BEGIN Data for this task
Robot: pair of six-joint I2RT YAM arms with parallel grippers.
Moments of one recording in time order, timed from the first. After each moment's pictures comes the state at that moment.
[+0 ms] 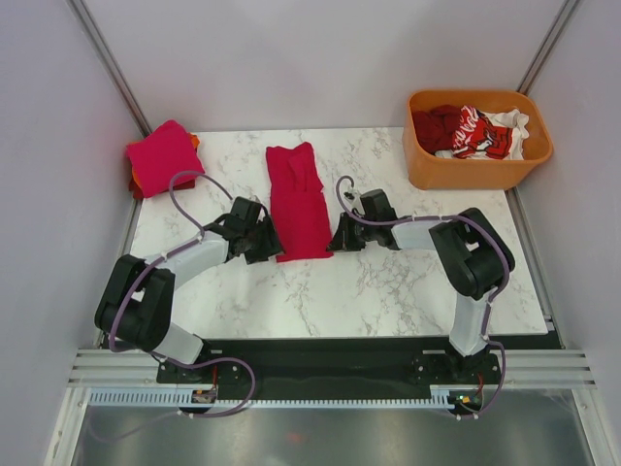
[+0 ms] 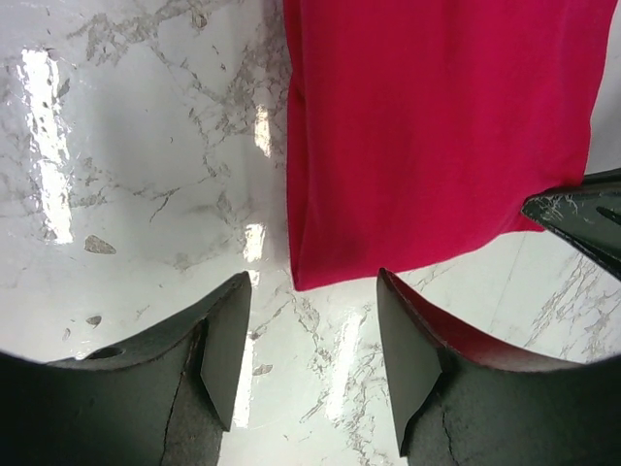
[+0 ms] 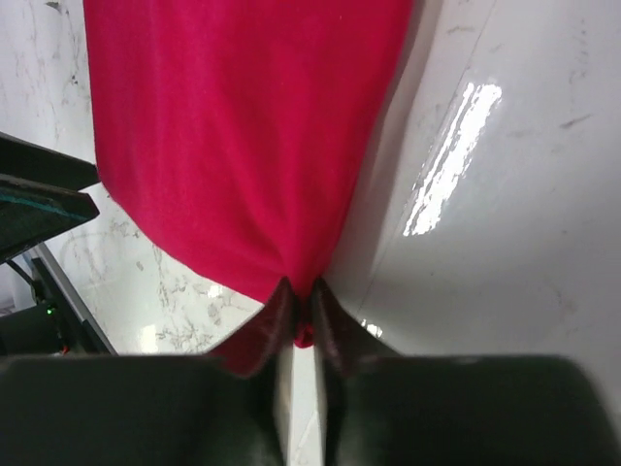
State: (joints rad) left arm -0.41 1.50 0.81 -0.29 0.07 -0.67; right arm 0.48 1.91 0.97 0.14 -0.52 0.53
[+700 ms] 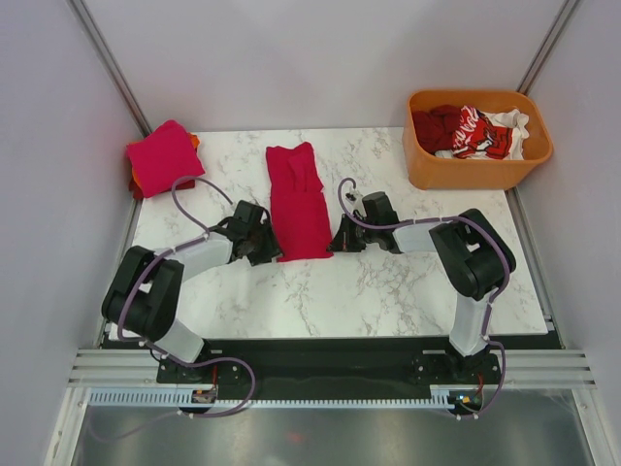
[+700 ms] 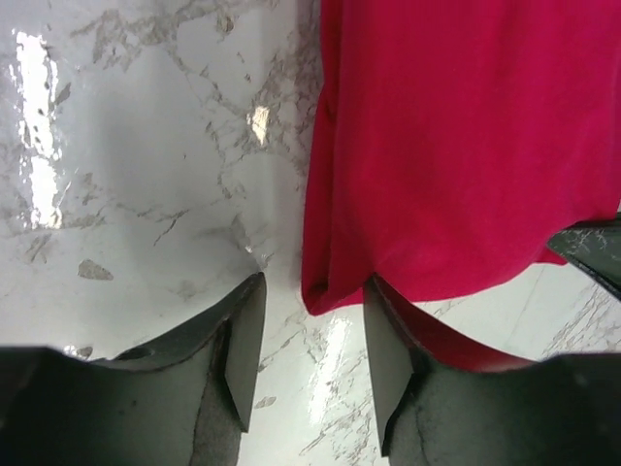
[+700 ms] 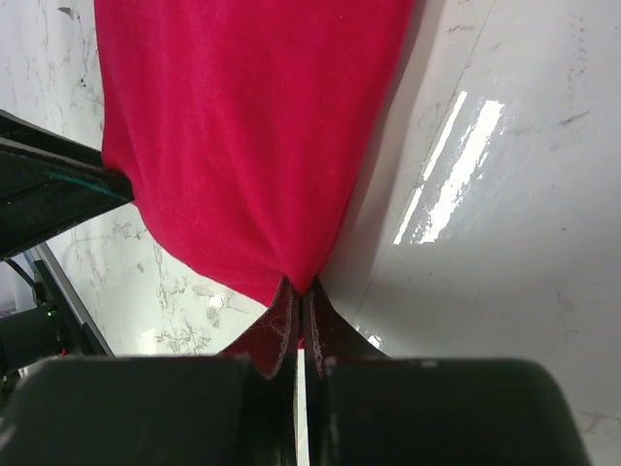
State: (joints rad) left arm -0.41 1.55 0.78 -0.22 0.05 -0.72; right arm 0.48 1.91 0.92 0.22 -0.52 0.55
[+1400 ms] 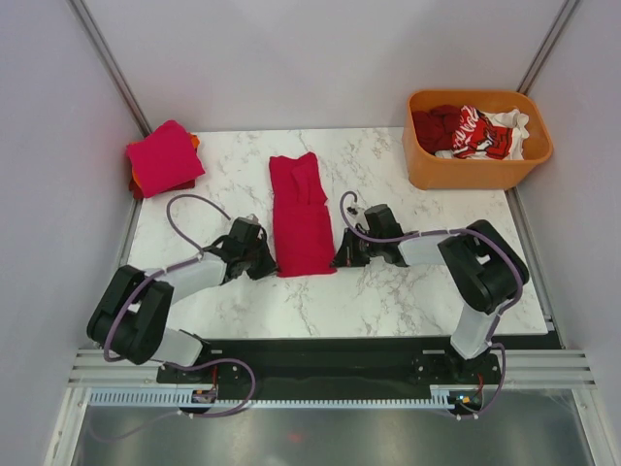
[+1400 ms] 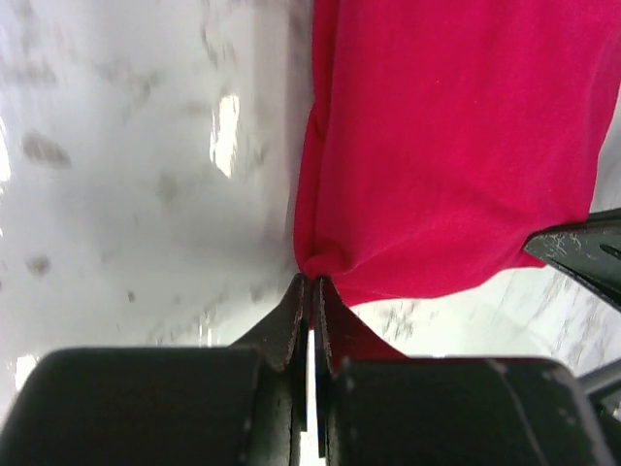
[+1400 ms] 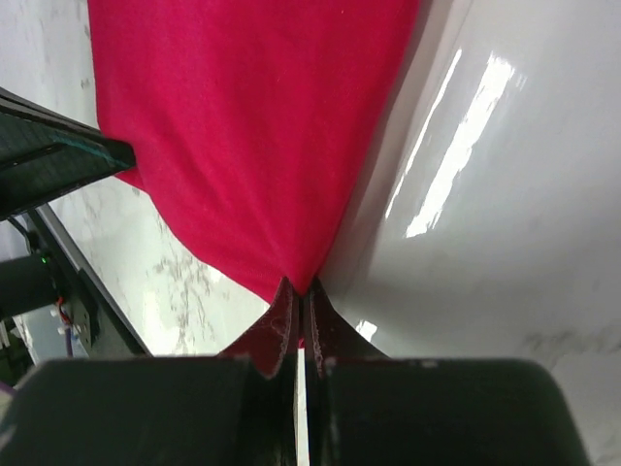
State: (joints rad) left arm -0.43 1.45 0.62 -0.11 0.09 -0.78; right arm 0.50 1.82 0.80 0.21 -0.54 0.55
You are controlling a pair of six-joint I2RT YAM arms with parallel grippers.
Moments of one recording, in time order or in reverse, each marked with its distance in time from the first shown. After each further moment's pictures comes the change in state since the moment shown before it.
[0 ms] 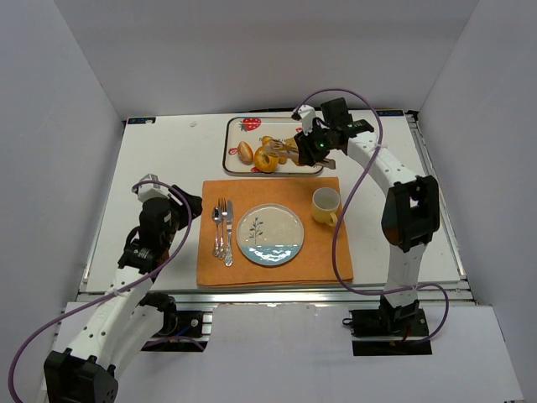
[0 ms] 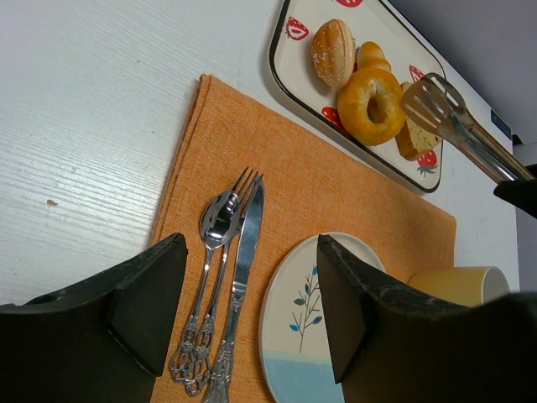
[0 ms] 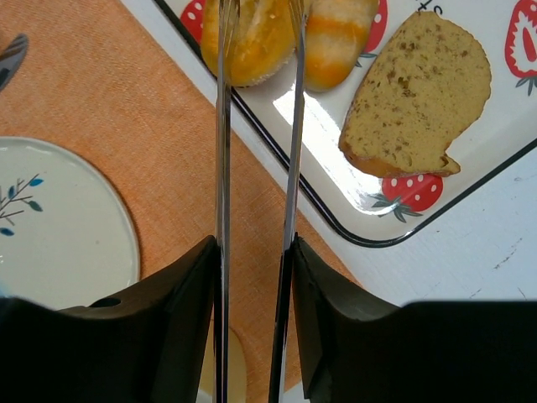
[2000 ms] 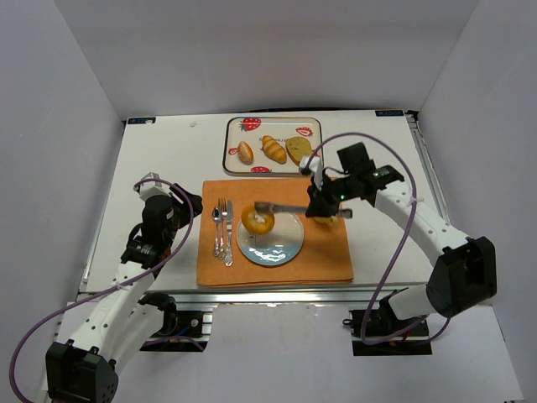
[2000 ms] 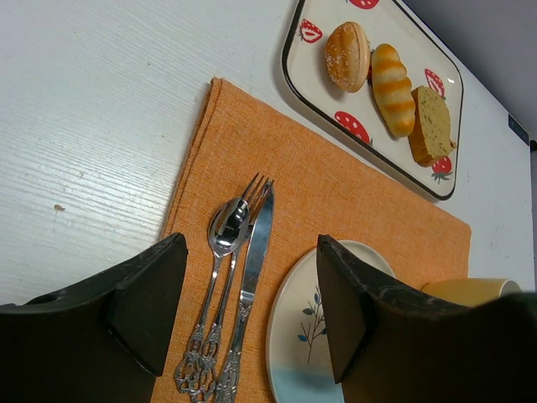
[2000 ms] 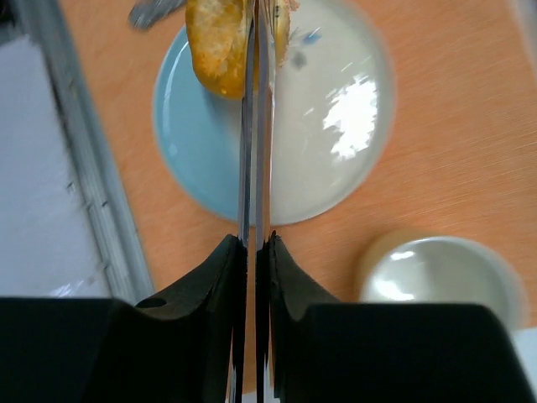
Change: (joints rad) left arm 0.000 0.051 0.000 0.031 -0.023 0.005; right arm 0.063 -0.546 -0.567 -0.061 -0.292 -0.177
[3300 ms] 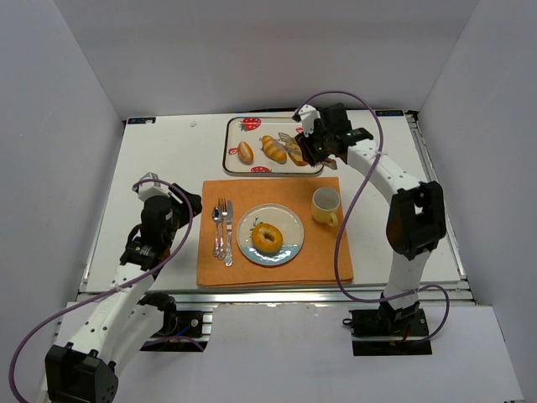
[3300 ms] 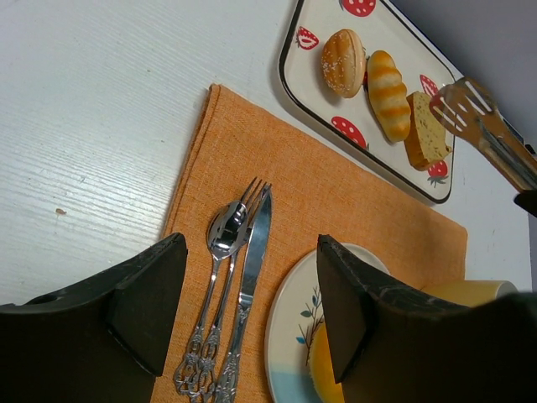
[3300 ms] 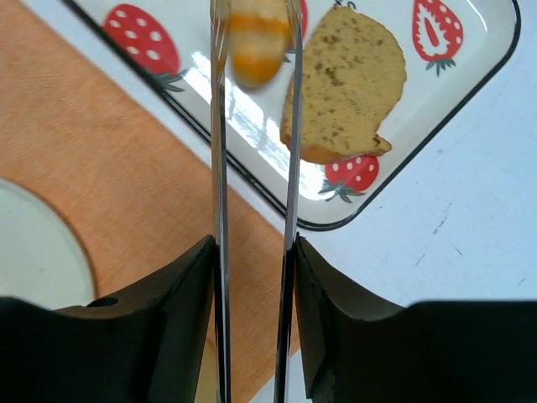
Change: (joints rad) left arm 0.000 -0.016 0.000 -0.001 -0.007 0.004; right arm -0.023 0.444 0.419 0.214 0.490 0.203
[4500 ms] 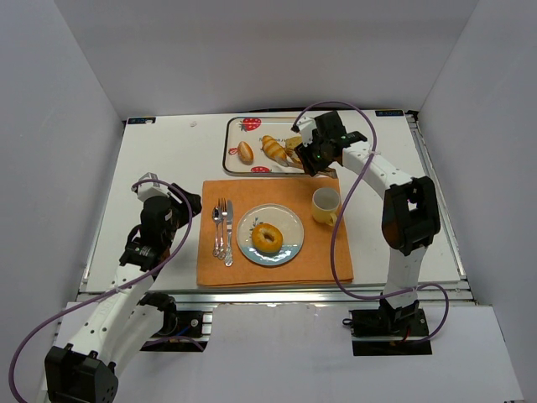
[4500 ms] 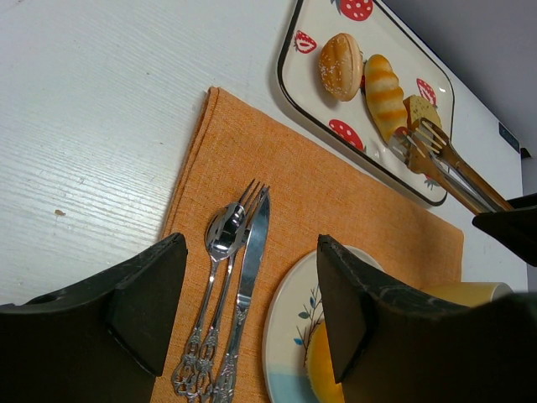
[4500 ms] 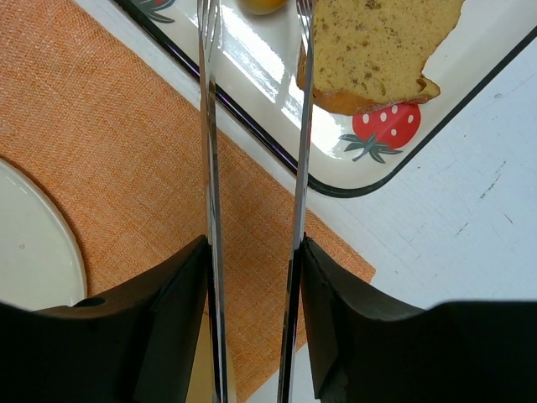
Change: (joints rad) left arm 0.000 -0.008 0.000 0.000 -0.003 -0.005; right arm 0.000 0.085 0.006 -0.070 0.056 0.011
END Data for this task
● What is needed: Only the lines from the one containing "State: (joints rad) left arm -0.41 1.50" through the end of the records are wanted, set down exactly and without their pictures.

● Written reply:
State: (joints rad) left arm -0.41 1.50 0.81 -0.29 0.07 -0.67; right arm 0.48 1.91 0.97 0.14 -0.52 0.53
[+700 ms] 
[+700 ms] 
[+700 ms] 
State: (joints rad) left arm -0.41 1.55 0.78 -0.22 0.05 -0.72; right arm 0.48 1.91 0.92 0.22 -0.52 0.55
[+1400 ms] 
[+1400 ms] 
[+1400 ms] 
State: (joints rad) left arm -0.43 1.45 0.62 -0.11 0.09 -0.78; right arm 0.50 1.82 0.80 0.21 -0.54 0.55
You are controlling a pair of six-joint I2RT YAM arms with parallel grippers.
Moments of one recording, in time order or in reverse, each marked with its distance in time from the first shown. After each further moment's pictures comes the change in state since the moment shown before it.
[0 ms] 
[0 ms] 
[0 ms] 
[2000 ms] 
[2000 ms] 
[2000 ms] 
Change: (joints rad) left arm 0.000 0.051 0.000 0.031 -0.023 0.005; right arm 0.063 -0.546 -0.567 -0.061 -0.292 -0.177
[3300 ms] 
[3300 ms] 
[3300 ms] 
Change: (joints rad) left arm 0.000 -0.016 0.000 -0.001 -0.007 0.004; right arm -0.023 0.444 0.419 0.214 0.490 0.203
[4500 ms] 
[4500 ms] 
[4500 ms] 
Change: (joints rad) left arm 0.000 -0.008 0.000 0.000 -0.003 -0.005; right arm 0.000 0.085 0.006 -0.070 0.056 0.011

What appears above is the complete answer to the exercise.